Aras Kargo paylarını satmayı reddetti

0
37
Aras Kargo Yönetim Kurulu Başkanı ve Üst Yöneticisi (CEO) Evrim Aras, Avusturyalı ortakları Austrian Post’un mevcut hisselerini geri almaya hazır olduklarını bildirdi.

Aras Kargo’dan yapılan açıklamaya göre şirketin A Grubu çoğunluk hisselerinin sahibi olan Evrim Aras ve Meral Aras, 2013 yılında yüzde 25 hisseyle şirkete ortak olan Austrian Post’un mevcut hisselerini geri almaya hazır olduklarını duyurdu.

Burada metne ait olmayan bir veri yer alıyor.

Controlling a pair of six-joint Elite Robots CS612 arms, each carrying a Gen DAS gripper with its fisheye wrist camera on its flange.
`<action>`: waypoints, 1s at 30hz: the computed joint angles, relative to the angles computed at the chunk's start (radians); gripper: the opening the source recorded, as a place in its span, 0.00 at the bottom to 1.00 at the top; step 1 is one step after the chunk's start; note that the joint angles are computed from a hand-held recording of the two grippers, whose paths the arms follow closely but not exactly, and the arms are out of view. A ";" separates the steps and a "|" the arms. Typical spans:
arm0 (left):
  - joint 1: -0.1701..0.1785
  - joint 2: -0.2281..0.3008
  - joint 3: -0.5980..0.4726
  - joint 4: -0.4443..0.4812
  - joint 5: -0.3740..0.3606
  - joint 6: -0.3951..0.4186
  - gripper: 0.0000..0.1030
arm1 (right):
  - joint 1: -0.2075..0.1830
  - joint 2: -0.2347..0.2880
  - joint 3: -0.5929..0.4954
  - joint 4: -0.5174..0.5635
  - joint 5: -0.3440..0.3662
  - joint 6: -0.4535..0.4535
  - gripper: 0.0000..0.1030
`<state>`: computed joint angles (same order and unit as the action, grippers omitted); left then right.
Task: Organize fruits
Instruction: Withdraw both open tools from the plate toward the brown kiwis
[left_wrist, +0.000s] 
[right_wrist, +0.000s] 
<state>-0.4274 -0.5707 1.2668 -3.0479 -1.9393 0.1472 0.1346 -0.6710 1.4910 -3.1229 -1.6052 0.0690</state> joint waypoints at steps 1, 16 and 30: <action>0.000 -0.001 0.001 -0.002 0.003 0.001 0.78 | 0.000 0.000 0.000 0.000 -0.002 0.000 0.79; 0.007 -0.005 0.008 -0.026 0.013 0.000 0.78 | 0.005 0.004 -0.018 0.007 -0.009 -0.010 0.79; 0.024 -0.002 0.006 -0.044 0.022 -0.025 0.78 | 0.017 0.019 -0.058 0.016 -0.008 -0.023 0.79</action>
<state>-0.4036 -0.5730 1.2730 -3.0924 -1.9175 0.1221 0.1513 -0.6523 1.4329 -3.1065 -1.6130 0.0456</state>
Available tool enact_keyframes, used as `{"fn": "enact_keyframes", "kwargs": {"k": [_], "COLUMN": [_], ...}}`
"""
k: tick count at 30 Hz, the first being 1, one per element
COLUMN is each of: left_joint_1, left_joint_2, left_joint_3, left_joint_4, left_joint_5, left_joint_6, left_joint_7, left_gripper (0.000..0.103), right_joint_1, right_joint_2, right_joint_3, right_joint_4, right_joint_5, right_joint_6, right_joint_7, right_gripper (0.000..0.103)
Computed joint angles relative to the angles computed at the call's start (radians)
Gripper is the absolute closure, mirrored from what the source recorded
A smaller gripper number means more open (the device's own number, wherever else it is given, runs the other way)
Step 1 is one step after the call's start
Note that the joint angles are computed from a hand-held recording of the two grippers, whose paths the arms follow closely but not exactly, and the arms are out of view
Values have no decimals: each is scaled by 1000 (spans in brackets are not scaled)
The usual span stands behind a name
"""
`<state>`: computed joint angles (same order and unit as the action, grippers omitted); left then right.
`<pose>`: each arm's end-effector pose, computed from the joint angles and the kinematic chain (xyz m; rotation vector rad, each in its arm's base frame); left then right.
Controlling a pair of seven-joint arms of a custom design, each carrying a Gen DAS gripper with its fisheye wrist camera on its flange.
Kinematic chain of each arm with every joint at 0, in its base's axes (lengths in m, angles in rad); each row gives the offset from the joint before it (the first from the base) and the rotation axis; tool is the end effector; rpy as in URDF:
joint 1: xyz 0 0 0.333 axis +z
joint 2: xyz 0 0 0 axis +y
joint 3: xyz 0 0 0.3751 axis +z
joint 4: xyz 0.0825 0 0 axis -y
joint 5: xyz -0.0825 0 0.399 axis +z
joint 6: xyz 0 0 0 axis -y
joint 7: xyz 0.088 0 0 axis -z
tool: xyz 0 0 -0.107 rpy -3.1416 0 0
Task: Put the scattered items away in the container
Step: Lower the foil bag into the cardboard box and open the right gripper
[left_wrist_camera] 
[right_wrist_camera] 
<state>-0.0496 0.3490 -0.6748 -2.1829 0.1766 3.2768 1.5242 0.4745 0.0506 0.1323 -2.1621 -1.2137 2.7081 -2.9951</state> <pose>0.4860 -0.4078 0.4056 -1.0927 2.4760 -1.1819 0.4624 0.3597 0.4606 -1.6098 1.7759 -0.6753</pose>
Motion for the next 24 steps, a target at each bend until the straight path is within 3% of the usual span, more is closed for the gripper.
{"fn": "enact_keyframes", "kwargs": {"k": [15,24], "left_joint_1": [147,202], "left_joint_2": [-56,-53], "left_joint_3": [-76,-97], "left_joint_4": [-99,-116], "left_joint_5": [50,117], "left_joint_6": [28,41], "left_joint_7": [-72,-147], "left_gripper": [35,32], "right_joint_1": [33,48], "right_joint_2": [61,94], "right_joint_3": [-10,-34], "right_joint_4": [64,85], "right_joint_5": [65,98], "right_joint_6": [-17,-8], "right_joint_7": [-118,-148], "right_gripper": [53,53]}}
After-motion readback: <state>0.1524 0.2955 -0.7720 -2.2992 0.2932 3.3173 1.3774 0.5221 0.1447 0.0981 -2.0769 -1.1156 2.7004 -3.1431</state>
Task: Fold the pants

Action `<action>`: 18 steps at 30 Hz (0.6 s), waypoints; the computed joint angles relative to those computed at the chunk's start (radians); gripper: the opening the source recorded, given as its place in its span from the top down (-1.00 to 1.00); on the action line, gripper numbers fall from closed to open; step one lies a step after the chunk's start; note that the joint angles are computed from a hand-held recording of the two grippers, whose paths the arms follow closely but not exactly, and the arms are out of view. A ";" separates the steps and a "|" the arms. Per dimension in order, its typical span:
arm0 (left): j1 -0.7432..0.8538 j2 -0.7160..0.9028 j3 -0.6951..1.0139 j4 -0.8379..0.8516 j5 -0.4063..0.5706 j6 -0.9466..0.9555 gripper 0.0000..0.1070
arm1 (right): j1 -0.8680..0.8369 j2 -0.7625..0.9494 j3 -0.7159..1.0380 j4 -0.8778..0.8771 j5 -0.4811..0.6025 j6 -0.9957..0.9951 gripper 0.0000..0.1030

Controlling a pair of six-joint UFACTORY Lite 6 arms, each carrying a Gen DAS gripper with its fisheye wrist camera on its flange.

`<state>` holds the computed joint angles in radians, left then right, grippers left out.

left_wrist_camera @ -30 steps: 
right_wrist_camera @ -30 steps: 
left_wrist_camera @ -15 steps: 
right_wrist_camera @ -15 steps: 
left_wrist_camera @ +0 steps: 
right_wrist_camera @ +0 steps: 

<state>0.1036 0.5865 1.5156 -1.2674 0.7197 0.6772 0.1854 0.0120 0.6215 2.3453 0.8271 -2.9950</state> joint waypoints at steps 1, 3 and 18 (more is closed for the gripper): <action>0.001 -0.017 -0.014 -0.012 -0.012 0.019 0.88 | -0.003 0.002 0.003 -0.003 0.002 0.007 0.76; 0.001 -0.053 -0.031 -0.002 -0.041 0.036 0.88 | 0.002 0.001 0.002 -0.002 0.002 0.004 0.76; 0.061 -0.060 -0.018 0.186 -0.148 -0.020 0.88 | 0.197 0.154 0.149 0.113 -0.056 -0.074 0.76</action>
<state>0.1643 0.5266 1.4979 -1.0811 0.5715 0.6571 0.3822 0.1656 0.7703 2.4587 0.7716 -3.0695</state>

Austrian Post, geçen günlerde şirketin yüzde 50 hissesini daha satın alarak Aras Kargo’nun yüzde 75’ine sahip olmak için satın alma opsiyonunu yürürlüğe koyduğunu açıklamış; Aras Kargo çoğunluk hissedarları ise opsiyonu reddettiğini resmi bir mektup ile Austrian Post yönetimine bildirmişti.

Konuyla ilgili gelinen durum hakkında açıklama yapan Evrim Aras, Aras Kargo ailesi olarak başlangıçtan beri vizyonlarının net olduğunu belirterek, şirketi global bir marka haline getirmek istediklerini dile getirdi.
“Yerel marka olmayı değil, köklerini bu topraklarda sağlamlaştırmış Türkiye’nin dünya markası olmayı hedefliyoruz.” diyen Aras, bu vizyonun arkasında tüm Aras Kargo ailesi olarak kararlılıkla durduklarını ifade etti.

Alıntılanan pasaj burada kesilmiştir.